原田眞人監督と室井佑月が安倍首相の「政界引退したら、映画プロデューサー」発言に痛烈ツッコミ!

安倍首相が「よかった」と言っている映画は愚作ばかり

室井 でも彼らが思う“伝統”や“民主主義の否定”の映画に限定されちゃうんじゃないかと。審査だってあるだろうし、その人たちは安倍ちゃんとお友だちだったりするだろうし。でも明治と銘打ったら公平にお金出さなきゃおかしいです。そして物書きとしてのわたしの仕事は「この企画はなんで落ちたんだ」といったことを書いていくことです。

原田 そうです。それをそこで掘り起こしてくれないと、表現の自由のいい形には繋がっていきません。

室井 あっ、もうひとつどうしても聞きたいことがあったんです。安倍さんが「政治家にならなかったら映画監督になっていたかも」なんて言っているんです。最近では「首相を辞めたら映画プロデューサーになりたい」なんて言い出してますけど、本当になれると思いますか?

原田 なれるわけないじゃないですか!

室井 やっぱり(笑)。でも怖いもの見たさでどんな作品か観たい気持ちもあるんですが。

原田 そもそも彼がいままで「これ見た」「あれ見た」「よかった」と言っている作品は愚作ばかりですからね。でも本当になりたければうちの助監督として怒鳴りつけながら使ってやりますよ(笑)。

室井 映画っていうよりは、警察が作っている交通安全の啓蒙ビデオみたいになったりして(笑)。

原田 それは鋭い観察だと思います。免許証更新のたびにああいうところにいって、警察の広告が作っている作品を見せられて。どんなやつが作っているんだろうと思っていたけど、そうか。安倍さんみたいな人がつくっているんですね(笑)。しかも、もし安倍さんがプロデューサーになったとしたら、原作は誰を使うかもうわかっているじゃないですか。

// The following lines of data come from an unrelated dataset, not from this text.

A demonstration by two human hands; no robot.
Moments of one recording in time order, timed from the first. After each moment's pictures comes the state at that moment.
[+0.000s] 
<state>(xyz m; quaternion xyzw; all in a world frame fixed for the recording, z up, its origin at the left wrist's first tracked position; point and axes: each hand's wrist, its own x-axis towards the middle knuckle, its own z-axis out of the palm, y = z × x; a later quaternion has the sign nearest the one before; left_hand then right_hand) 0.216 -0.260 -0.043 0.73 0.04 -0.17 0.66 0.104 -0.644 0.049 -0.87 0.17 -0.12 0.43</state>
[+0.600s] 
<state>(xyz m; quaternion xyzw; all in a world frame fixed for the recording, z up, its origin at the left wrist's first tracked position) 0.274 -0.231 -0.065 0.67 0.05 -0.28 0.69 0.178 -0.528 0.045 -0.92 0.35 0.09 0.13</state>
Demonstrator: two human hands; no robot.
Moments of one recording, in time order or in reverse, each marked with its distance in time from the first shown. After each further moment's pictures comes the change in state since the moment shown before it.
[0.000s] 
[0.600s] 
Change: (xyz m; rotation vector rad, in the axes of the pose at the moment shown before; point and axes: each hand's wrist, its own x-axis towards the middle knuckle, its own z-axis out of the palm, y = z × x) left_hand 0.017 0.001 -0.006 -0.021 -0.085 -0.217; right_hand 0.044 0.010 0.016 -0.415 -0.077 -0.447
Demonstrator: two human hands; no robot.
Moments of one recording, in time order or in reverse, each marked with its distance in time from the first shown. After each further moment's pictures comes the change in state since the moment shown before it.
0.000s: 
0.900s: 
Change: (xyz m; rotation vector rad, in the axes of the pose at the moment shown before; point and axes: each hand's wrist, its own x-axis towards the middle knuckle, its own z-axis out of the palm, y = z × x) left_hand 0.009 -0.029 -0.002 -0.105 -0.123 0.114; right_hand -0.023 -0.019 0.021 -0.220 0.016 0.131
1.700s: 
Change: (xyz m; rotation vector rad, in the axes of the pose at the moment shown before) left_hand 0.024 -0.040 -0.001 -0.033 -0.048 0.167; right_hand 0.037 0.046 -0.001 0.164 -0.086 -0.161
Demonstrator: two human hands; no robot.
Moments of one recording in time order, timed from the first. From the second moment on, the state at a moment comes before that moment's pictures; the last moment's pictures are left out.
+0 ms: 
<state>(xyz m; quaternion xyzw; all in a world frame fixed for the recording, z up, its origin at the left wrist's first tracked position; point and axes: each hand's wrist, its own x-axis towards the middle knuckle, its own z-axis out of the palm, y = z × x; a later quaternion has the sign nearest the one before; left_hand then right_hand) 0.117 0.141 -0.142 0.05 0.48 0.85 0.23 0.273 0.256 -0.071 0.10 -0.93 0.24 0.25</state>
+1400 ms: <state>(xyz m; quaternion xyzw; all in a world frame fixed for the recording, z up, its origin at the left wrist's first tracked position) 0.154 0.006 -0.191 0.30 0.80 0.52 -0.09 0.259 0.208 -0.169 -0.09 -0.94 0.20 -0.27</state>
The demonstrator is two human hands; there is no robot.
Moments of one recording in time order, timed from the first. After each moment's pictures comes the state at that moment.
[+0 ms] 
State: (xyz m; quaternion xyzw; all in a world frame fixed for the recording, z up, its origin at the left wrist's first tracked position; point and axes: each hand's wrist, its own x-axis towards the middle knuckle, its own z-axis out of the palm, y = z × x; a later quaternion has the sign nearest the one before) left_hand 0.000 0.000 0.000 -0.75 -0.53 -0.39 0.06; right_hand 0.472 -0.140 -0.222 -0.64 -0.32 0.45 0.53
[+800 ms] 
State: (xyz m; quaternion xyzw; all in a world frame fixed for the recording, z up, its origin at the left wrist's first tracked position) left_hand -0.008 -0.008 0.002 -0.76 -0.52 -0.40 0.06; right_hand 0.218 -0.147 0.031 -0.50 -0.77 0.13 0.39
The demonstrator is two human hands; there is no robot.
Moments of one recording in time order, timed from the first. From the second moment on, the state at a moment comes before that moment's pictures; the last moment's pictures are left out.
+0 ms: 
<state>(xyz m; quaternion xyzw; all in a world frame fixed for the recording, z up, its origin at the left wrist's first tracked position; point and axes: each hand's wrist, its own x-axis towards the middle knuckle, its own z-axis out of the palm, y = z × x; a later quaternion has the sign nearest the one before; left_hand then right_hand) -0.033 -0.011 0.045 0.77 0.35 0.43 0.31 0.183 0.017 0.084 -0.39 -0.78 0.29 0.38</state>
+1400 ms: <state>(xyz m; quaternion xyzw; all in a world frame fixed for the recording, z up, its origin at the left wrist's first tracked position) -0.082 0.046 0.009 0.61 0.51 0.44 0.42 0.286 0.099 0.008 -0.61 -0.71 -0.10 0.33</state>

室井 そうですよね〜。でも安倍さんてすごい巨額なお金を集めてきそう。でもそれでお友だちのお願いをすぐ聞くから、お友だち企業の商品がむやみやたらに置かれてそう(笑)。

原田 確かにプロデューサーはお金の面の担当ですからね。しかし監督は具体的なビジョンがないとダメだし、僕が信奉する監督は脚本も自分で書いている人なのでその段階から自分の作りたい世界をイメージできる人。それが本当の映画監督だと思うんです。自分でやりたい作品を考え、比喩隠喩も上手く入れつつ社会風刺も入る作品を作る監督はそう何人もいません。全体的に日本映画は落ちて来ていると思いますし。その中で、もうちょっとプロデューサーが頑張ってリスクのある企画を立てたりできるといいんですけど。おそらく安倍さんはどう考えても脚本を書けるとは思えないし。当初は監督とプロデューサーとの区別がつかなかったんじゃないですか? それで、「自分はいろんなところからお金を引き出してくるのが得意だから、プロデューサーだな」となったのかも。